What appears from the first line of the records below through the line containing "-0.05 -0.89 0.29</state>" must be reproduced verbatim.

*** Block opens ***

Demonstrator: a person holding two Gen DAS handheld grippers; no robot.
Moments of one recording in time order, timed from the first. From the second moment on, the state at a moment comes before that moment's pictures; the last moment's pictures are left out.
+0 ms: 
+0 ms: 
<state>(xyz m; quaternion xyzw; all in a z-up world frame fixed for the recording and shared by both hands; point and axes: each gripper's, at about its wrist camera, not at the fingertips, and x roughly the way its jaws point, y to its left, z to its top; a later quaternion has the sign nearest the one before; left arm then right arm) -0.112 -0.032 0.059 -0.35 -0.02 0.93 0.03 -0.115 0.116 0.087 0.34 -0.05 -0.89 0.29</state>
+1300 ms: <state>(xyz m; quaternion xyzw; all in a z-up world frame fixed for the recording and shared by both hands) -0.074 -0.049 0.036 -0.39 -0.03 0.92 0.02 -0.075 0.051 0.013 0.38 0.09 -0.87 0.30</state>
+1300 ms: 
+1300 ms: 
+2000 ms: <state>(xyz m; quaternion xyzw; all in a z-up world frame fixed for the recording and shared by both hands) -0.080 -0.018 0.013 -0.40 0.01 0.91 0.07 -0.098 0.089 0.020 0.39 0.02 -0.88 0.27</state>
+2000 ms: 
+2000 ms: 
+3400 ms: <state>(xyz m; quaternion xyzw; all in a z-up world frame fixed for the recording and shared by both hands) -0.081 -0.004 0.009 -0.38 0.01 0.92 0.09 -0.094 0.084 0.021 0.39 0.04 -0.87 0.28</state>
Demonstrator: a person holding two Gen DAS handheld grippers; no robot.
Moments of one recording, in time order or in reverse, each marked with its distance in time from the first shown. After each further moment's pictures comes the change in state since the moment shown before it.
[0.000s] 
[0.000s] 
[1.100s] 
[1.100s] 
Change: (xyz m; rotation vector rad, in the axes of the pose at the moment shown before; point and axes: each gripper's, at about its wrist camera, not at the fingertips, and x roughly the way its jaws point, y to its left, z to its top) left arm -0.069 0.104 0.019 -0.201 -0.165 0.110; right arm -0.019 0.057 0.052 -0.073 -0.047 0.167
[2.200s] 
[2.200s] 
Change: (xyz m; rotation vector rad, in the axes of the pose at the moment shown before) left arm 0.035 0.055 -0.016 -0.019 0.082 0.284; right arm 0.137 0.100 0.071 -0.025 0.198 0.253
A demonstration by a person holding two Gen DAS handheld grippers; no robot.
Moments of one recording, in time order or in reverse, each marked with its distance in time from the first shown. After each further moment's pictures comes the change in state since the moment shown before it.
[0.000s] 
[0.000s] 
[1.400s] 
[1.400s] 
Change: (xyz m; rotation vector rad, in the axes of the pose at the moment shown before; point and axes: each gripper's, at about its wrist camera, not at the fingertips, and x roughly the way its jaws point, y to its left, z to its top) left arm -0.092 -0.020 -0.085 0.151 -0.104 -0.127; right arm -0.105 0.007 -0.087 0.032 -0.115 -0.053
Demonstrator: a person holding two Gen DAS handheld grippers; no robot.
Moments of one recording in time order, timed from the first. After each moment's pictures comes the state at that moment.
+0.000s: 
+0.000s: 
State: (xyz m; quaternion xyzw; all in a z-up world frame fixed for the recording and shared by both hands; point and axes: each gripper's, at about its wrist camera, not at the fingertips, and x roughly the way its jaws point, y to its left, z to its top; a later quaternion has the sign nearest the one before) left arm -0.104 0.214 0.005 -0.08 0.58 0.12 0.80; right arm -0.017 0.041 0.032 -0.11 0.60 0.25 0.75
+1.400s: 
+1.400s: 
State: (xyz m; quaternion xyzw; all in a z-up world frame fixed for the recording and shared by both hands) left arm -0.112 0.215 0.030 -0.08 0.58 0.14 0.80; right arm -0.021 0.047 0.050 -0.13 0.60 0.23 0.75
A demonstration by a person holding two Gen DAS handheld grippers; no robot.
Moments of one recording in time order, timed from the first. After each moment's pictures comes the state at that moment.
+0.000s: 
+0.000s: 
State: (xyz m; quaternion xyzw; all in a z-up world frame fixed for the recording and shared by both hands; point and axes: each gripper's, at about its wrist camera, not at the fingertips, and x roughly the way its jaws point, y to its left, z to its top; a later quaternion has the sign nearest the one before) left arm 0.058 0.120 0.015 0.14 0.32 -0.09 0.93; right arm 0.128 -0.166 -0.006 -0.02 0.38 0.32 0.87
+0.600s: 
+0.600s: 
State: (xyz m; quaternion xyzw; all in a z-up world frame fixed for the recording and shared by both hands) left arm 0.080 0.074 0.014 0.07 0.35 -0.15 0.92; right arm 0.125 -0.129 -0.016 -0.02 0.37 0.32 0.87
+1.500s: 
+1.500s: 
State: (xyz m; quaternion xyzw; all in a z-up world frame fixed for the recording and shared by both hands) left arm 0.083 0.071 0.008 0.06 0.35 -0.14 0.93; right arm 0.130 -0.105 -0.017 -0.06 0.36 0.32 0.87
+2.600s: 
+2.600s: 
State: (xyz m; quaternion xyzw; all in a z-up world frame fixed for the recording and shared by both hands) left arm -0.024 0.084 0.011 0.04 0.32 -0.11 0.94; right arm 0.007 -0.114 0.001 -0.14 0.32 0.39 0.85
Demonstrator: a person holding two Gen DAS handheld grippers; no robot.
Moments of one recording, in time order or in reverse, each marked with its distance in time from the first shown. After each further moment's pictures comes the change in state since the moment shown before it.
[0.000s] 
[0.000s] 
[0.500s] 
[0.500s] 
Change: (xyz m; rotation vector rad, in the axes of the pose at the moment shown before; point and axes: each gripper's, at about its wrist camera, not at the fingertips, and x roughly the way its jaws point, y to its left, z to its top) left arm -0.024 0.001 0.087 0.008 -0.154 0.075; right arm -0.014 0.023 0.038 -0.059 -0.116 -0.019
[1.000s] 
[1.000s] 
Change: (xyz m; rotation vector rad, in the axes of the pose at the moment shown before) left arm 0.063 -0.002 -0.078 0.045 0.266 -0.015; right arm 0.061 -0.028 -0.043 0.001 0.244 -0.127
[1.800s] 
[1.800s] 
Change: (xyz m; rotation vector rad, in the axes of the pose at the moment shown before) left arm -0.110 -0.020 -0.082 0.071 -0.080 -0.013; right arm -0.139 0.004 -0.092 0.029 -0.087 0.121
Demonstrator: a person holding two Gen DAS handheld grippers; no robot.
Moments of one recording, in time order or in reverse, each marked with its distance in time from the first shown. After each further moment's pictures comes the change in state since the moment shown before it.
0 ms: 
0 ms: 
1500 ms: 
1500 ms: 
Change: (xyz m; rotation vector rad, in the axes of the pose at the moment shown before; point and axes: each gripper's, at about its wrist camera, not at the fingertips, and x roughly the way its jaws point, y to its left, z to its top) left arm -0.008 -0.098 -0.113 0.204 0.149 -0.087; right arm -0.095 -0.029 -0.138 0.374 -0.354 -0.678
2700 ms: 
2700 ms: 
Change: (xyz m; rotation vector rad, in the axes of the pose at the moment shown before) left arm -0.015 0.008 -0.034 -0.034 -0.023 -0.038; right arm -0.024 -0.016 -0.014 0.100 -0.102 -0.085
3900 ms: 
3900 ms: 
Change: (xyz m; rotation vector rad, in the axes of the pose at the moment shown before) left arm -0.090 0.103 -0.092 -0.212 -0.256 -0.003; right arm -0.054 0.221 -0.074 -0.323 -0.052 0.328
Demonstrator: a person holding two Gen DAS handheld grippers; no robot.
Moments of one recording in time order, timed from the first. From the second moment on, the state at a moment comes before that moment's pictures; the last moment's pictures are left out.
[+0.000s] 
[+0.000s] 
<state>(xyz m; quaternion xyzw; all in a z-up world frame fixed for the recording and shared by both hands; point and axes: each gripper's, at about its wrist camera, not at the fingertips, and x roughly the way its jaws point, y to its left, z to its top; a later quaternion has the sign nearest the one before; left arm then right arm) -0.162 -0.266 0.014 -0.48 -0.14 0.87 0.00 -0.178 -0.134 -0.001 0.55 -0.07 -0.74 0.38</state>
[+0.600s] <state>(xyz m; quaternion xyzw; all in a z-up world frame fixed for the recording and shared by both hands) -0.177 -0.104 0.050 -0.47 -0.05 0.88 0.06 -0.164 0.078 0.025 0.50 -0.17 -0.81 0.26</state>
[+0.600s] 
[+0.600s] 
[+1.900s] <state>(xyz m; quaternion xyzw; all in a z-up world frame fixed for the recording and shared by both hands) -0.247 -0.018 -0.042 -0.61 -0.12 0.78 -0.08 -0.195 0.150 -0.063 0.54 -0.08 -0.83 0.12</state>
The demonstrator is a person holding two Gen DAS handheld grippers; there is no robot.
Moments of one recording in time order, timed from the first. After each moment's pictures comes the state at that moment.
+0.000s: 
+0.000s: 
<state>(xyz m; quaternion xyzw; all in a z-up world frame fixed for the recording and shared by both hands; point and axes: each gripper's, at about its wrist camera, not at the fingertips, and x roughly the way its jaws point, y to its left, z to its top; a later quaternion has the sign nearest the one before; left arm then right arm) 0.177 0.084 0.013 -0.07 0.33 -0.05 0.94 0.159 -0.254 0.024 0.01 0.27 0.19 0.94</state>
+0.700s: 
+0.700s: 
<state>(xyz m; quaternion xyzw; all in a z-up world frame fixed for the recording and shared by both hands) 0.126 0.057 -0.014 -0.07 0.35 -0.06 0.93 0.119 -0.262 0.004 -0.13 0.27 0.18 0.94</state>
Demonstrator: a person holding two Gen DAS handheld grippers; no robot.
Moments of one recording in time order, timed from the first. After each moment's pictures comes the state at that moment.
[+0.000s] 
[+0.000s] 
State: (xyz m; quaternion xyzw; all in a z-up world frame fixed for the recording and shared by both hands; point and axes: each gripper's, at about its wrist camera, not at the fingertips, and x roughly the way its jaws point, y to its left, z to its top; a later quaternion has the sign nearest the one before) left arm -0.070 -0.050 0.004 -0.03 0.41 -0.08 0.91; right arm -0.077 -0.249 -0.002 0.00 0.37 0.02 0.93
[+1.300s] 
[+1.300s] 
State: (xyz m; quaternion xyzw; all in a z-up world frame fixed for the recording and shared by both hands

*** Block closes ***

◆ **Output of the exercise**:
Demonstrator: a person holding two Gen DAS handheld grippers; no robot.
Moments of one recording in time order, timed from the first. From the second moment on, the state at a moment comes before that moment's pictures; the last moment's pictures are left out.
+0 ms: 
+0 ms: 
<state>(xyz m; quaternion xyzw; all in a z-up world frame fixed for the recording and shared by both hands; point and axes: each gripper's, at about its wrist camera, not at the fingertips, and x roughly the way its jaws point, y to its left, z to its top; a later quaternion has the sign nearest the one before; left arm then right arm) -0.112 -0.032 0.059 -0.35 -0.02 0.93 0.03 -0.115 0.116 0.087 0.34 -0.05 -0.89 0.29</state>

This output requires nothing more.